Proposed Partnership Capital Account Reporting

Thoughtware Article Published: Sep 25, 2020
Tax Advisor 2020

Tax Capital Reporting – Out with the Old, in with the New

In September and October of 2019, the IRS released draft versions of 2019 Form 1065, Schedule K-1, and related instructions. Among the many changes, the instructions required tax basis capital reporting. In prior years, partner capital accounts could be presented in the partnership return according to tax basis, generally accepted accounting principles (GAAP), 704(b), or other methods consistent with the taxpayer’s books and records. Responses from the public prompted the U.S. Department of the Treasury (Treasury) and the IRS to issue Notice 2019-66, which postponed mandatory tax basis capital reporting until tax years beginning on or after January 1, 2020. Beginning with the 2018 taxable year, partnerships are required to report negative tax basis capital accounts in either Item L of Schedule K-1 or in Box 20; subsequent guidance hasn’t changed this requirement. 

In Notice 2020-43, issued June 5, 2020, Treasury and the IRS chose not to define tax basis capital but instead to reject the tried-and-true transactional approach and propose two new methods: Modified Outside Basis Method and Modified Previously Taxed Capital Method. 

Modified Outside Basis Method

Under the Modified Outside Basis Method, the partnership would determine itself or request each partner’s computation of his or her outside basis. The partnership would subtract allocated liabilities to produce tax basis capital for each partner. A partner must notify the partnership, in writing, of any changes to the partner’s basis in its partnership interest during each year that don’t relate to contributions to and distributions from the partnership and the partner’s share of income, gain, loss, or deductions otherwise reflected on the partnership’s schedule K-1, i.e., changes related to sales, exchanges, gifting, and inheritances.  
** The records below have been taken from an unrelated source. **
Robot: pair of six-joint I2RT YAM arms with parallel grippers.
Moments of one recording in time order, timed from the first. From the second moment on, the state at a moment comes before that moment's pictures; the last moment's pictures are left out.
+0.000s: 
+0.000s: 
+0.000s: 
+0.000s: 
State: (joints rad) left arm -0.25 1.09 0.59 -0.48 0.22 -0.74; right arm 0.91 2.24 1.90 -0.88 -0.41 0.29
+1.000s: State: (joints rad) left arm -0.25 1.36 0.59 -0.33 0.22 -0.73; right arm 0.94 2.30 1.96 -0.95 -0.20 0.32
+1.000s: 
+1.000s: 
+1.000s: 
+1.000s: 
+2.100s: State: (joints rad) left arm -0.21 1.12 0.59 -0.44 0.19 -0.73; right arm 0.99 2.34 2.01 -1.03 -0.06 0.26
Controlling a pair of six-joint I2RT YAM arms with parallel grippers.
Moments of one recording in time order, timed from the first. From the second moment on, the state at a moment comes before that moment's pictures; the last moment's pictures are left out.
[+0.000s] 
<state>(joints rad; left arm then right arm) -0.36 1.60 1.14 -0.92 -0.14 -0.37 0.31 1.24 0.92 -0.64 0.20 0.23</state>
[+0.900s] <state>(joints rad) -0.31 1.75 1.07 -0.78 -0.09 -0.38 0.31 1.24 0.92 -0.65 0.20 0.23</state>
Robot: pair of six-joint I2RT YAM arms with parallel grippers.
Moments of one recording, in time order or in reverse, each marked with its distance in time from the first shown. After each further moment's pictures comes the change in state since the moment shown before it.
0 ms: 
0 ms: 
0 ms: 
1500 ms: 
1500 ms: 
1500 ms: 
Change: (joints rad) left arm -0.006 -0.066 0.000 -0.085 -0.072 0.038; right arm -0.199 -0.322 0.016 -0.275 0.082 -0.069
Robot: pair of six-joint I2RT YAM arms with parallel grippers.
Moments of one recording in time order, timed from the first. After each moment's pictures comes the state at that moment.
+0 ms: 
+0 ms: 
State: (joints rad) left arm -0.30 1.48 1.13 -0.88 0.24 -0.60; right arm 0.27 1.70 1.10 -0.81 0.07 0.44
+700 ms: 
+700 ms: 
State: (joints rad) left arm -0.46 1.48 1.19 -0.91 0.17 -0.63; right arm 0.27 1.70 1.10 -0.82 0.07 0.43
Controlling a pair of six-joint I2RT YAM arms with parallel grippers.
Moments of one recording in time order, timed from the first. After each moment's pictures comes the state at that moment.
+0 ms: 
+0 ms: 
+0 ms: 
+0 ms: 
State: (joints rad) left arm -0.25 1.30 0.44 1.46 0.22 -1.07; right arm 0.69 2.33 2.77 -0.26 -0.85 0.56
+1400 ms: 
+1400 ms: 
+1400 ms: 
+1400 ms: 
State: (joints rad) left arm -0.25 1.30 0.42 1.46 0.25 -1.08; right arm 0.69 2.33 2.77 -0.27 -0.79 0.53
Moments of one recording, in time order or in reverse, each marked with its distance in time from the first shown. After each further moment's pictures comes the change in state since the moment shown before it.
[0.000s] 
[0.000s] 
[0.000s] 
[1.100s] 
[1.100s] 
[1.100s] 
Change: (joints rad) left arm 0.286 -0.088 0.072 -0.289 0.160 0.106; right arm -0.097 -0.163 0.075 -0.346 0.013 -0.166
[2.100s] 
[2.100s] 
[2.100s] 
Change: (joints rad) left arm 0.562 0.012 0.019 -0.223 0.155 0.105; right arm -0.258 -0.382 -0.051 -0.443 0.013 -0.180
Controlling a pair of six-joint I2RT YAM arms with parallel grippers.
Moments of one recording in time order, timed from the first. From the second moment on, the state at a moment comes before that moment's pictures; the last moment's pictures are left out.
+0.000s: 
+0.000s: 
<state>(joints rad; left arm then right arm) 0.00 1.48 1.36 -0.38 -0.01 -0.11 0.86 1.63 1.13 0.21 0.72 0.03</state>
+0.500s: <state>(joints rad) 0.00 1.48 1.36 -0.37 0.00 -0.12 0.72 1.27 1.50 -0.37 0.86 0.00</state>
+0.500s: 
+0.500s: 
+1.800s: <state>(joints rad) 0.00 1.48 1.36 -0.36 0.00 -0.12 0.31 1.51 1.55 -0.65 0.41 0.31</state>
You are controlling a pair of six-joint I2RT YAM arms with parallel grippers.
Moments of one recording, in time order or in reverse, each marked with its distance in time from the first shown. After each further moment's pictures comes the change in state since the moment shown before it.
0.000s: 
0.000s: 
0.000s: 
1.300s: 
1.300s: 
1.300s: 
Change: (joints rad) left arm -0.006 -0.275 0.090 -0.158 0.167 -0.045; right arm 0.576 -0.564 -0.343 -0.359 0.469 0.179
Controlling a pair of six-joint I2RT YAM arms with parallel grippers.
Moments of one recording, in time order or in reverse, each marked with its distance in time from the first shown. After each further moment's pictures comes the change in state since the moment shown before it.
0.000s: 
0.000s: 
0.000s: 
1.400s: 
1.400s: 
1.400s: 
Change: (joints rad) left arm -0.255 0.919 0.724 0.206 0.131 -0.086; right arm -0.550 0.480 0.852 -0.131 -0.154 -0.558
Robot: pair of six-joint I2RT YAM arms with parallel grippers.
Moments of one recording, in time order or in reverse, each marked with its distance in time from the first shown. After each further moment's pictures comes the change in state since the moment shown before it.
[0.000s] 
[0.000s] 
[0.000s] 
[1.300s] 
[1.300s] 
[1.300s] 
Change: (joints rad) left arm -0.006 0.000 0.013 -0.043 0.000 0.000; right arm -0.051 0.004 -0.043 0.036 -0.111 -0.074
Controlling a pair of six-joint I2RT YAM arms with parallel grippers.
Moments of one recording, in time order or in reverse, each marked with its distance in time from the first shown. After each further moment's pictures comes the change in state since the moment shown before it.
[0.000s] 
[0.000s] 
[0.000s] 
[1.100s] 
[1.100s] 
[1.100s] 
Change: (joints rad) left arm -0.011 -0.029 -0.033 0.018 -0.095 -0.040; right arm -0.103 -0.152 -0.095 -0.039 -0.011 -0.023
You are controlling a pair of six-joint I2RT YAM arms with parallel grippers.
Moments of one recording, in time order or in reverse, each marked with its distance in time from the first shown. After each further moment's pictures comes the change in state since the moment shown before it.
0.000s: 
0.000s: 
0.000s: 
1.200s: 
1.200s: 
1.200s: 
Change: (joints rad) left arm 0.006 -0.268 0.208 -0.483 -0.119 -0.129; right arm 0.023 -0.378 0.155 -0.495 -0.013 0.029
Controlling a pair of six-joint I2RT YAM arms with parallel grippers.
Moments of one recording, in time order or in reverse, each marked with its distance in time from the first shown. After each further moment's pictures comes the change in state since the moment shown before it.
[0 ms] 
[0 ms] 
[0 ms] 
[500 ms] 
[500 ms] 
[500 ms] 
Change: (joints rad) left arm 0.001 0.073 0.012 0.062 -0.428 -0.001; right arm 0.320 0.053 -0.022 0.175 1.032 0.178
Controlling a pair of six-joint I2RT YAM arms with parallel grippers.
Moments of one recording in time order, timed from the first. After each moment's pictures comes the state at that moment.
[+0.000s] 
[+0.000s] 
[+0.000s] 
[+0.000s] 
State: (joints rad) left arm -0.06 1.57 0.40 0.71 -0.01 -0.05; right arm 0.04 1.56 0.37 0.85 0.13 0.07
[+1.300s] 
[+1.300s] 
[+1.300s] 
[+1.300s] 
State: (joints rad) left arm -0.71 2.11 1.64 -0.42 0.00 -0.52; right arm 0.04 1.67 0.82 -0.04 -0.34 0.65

Modified Previously Taxed Capital Method

Under the Modified Previously Taxed Capital Method, partnerships must compute tax capital according to existing rules for previously taxed capital pursuant to partner basis adjustments described in Reg. Section 1.743-1(d)(1). The regulation computes partner economic rights by imagining a hypothetical taxable sale of all partnership assets at fair market value for cash and distributing those proceeds to each partner per the relevant provisions of the partnership agreement after fully satisfying all company debts. Previously taxed capital is simply the sum of cash the partner would receive, increased by the amount of tax loss or decreased by the amount of tax gain that would be allocated to the partner from such hypothetical transaction. 

Transactional Approach

The method currently on the out—the transactional approach—is widely implemented (whether by way of GAAP, 704(b), tax, or other) and conforms nicely with current accounting systems. The transactional approach mirrors the existing 704(b) capital account maintenance provisions of Reg. Section 1.704-1(b), which 1) increases capital by money or the fair market value of property contributed (net of liabilities assumed by the partnership or to which the property is subject) or income or gain allocated to such partner and 2) decreases capital by money or the fair market value of property distributed (net of liabilities assumed by the partner or to which the property is subject) and deduction or loss allocated to such partner. 

The two proposed methods above are likely to create balance sheet and aggregate partner capital account disparities. Where the balance sheet presented in the partnership return is reported on a method different than the capital accounts, a reconciliation must be attached to the return. 

How the Information Will Be Used

Presumably, the IRS will use this information to quickly estimate a partner’s outside tax basis by adding a partner’s share of liabilities to tax basis capital. Outside tax basis is the measuring stick by which tax losses and deductions are allowed, disposition gains and losses are computed, and distributed property basis is adjusted. It’s easy to see how the IRS might benefit from clearer and more readily usable information. The added compliance cost will fall on partnerships in older businesses, partnerships with numerous partners, numerous transactions, or poor accounting records, and uncooperative partners. 

The IRS requested comments on the approaches outlined in Notice 2020-43 and has received many thoughtful responses to date. These two new methods will take effect for 2020 partnership tax reporting unless the IRS postpones or altogether drops this effort, neither of which is out of the realm of possibility considering the COVID-19 pandemic, the state of the economy, and the various new tax laws and regulations in 2020.